A causa dei regolamenti sul morbo, il visitatore il catalogo può comprarlo solo all'entrata al pianterreno, dove c'è il custode che lo vende. Se, come normalmente accade, lo volesse fare dopo aver visitato la mostra, che è al piano superiore, deve riscendere in basso, pagarlo senza poterlo prima consultare altrimenti lo infetta, e poi risalire
di sopra dove c'è l'unica uscita. Una faticaccia.
Però c'è anche la possibilità di chiederlo al custode all'uscita, il quale chiamerà il collega dell'ingresso, che salirà con una copia per il visitatore il quale potrà acquistarlo dopo aver firmato una ricevuta. Semplicissimo, no?

Red Head Sicily.

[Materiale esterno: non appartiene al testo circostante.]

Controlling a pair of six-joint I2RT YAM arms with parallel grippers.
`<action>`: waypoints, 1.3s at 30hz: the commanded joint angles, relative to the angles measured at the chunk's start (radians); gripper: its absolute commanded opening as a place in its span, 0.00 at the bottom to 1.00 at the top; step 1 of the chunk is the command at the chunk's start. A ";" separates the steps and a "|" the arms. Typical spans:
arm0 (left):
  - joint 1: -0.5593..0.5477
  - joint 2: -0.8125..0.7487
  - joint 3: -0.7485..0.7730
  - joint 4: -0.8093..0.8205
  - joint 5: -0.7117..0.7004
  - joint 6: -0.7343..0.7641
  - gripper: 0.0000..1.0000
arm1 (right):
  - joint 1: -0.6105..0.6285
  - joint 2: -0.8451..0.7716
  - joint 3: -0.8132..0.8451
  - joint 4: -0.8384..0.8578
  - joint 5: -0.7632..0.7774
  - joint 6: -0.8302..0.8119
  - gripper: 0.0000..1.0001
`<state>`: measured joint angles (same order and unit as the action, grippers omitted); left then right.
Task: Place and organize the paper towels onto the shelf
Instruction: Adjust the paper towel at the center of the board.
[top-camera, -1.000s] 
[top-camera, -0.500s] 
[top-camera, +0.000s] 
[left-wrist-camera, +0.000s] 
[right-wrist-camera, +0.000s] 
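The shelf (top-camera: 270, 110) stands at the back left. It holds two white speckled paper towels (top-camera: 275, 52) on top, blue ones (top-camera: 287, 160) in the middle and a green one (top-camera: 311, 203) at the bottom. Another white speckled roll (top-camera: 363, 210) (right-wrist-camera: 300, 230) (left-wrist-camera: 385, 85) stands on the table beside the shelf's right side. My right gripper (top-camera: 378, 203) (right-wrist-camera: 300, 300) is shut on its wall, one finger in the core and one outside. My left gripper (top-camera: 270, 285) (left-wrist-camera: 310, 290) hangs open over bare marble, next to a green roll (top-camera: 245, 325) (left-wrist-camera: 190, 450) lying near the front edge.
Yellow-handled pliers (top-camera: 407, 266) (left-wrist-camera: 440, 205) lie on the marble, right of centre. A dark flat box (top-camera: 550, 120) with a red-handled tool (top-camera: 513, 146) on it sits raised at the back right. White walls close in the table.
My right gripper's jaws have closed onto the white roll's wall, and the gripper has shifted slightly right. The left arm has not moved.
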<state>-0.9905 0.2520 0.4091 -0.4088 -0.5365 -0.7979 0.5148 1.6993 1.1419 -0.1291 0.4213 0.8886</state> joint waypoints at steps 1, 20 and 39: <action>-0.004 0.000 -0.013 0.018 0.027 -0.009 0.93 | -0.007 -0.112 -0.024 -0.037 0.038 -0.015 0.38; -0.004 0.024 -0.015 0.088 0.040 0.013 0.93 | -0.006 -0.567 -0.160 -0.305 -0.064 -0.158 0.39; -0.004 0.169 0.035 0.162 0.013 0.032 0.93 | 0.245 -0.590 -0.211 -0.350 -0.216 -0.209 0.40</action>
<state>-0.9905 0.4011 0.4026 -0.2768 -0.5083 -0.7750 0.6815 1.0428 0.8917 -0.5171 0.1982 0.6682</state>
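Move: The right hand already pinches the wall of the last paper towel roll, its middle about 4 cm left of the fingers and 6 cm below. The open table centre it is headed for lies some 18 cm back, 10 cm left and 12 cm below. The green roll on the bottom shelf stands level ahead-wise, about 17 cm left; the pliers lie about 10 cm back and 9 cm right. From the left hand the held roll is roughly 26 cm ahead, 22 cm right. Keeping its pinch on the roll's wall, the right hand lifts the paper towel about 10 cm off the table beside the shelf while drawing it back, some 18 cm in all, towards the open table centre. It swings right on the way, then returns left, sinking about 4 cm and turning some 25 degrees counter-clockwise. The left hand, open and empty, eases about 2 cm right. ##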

Per concludere, e lasciamo da parte per un momento il Covid, sul Venerdì di Repubblica del 25 settembre, leggiamo la notizia, certo di scarso interesse culturale, ma che possiamo senz’altro definire di colore, che a Favignana si è tenuto un convegno di rossi (capelli, non politica) con degustazione di vini (rossi, non bianchi), assaggi di tonno (rosso, non pinnagialla) e puntualizzazioni mediche a uso e consumo dei rutiliani (i rossi).
Eccole:
1. Il gene dei capelli rossi è apparso circa ventimila anni fa, che è un batter di ciglia nella nostra evoluzione, e si prevede che verrà riassorbito estinguendosi entro pochi secoli.
 2. I rossi non sono più del tre per cento della razza umana.
 3. Pare che siano più reattivi al dolore e quindi abbiano bisogno di anestesie più forti.
4. Per ultimo, oltre al fatto di essere da sempre considerati diversi e quindi sottoposti a sberleffi da piccoli e a persecuzioni da grandi (compreso il rogo sotto l’inquisizione, soprattutto le donne, per sospetta stregoneria), i rutiliani si trovano al giorno d’oggi, e questo naturalmente riguarda solo gli uomini, a non essere neanche considerati come donatori dalle banche del seme, perché tanto il loro non lo vuole nessuno.